◆ **What you should do**:
Count the lines below in which "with" appears, then give that number by itself.
------------------------
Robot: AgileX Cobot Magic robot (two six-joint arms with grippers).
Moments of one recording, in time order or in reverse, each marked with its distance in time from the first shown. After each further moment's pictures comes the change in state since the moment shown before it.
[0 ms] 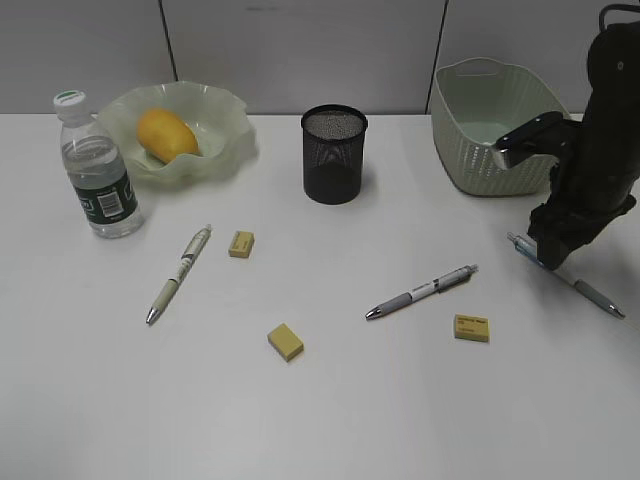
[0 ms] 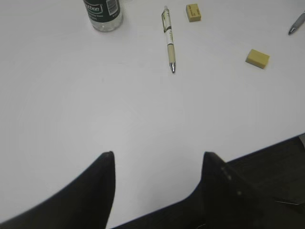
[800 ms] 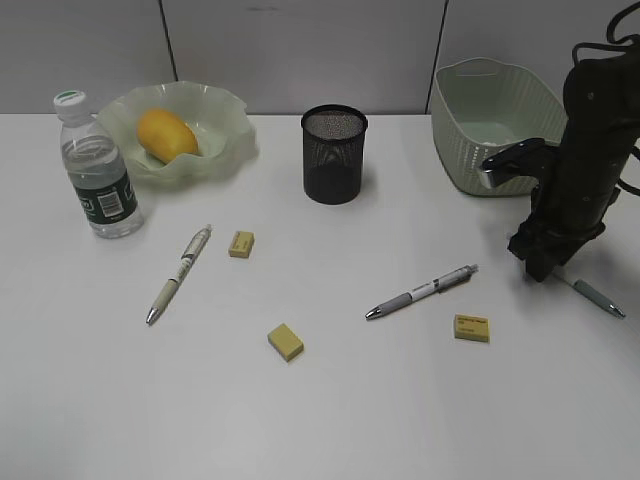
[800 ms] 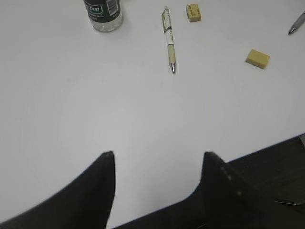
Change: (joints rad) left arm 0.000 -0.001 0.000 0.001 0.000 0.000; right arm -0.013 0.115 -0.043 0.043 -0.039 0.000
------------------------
◆ **Response for this exercise**:
2